Van Bett has been told to find a foreigner named Peter in the shipyard. The English ambassador, Syndham, and the French ambassador, Chateauneuf, have both heard the rumor of Tsar Peter's disguised presence and are looking for him, which convinces Van Bett that "Peter" is an important man. But in confusion, he identifies the wrong Peter. Chateauneuf recognises the real Tsar, and concludes an alliance with him. Syndham is fooled and presents Peter Ivanov with a passport.

Van Bett, very confused, salutes Peter Ivanov with an elaborate ceremony. Peter Ivanov gives the passport to Tsar Peter, who uses it to leave quietly, having first blessed Peter Ivanov's marriage to Marie, and appointed him to a high office in Russia.

==Recordings and adaptations==
- Georg Hann, Hubert Buchta, Wilhelm Strienz, Margot Gripekoven, Bruno Muller, Heinrich Holzlin, Emma Mayer, Hermann Schmid-Berikoven. Chor und Orchester des Reichssenders Stuttgart / Bernhard Zimmerman. 28 May 1936.(The Radio Years) (details from the recording)
- Hermann Prey, Peter Schreier, Gottlob Frick, Erika Köth; Chor des Leipziger Rundfunks, Staatskapelle Dresden, conductor Robert Heger. 1966 EMI.

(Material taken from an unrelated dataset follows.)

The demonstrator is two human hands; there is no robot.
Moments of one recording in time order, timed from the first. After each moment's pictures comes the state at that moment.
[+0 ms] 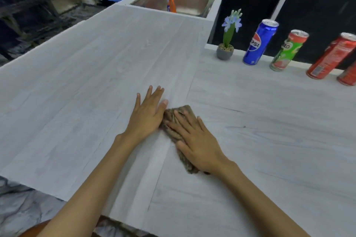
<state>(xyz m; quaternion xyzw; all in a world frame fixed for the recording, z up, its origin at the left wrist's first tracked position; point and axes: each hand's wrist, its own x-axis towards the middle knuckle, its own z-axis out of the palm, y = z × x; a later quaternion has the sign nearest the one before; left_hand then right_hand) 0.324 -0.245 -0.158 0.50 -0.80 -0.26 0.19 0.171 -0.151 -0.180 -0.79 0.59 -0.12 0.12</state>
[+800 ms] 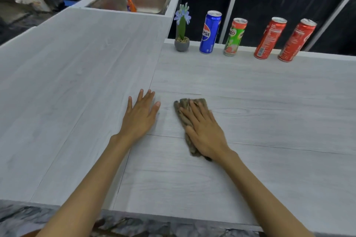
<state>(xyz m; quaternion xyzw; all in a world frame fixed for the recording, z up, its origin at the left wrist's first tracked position) 0.268 -0.201 -0.168 0.47 -0.84 -0.24 0.13 0.102 -0.085 -0.180 -0.66 0.73 -0.14 0.09</state>
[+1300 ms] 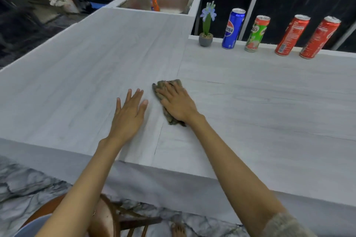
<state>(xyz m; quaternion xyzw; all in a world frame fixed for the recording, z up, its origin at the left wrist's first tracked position) 0.382 -0.157 -0.160 0.52 -0.79 -0.24 0.20 0.210 -0.164 -0.173 -0.71 0.68 -0.12 0.14</state>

- Raymond Wolansky, Peter Haage, Hans Sotin, Lucia Popp, Herbert Fliether, Noël Mangin, Horst Wilhelm, Ursula Boese, Franz Grundheber; Ballet and Chorus of the Hamburg State Opera, Philharmonisches Staatsorchester Hamburg, conductor Sir Charles Mackerras. 1969 Arthaus Musik.
- In 1956 it was adapted into a film in East Germany, The Czar and the Carpenter.